**WHAT TO DO**
I'd like the entire listing output verbatim, apart from the pictures.
─── DATA ───
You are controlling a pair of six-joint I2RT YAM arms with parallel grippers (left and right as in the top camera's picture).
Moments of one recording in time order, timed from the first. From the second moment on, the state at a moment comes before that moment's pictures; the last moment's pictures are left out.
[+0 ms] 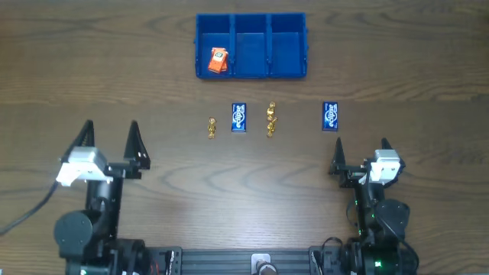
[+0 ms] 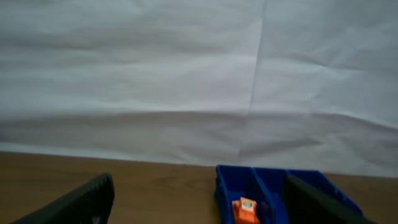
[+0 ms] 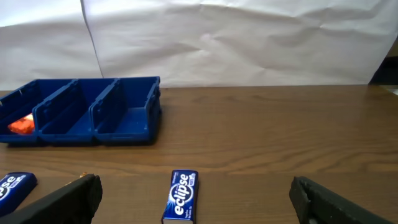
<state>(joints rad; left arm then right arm) -0.08 0.17 0.29 0.05 0.02 -0.14 0.00 0.01 0.01 -0.07 0.00 0.03</state>
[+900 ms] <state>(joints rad) -0.04 0.01 0.02 -0.11 0.13 -0.12 0.00 0.01 0.01 -0.07 0.00 0.03</state>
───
**SOLUTION TO THE PROBLEM**
You are controlling a pair of six-joint I2RT YAM arms with parallel grippers (left and right as in the top camera's picture).
Moments of one recording in time order, timed from the first. From the second moment on, the state at a moment comes before that moment's pictures; the last moment's pictures are left out.
[+0 ms] 
[+0 ms] 
[+0 ms] 
<state>(joints rad; left arm then right arm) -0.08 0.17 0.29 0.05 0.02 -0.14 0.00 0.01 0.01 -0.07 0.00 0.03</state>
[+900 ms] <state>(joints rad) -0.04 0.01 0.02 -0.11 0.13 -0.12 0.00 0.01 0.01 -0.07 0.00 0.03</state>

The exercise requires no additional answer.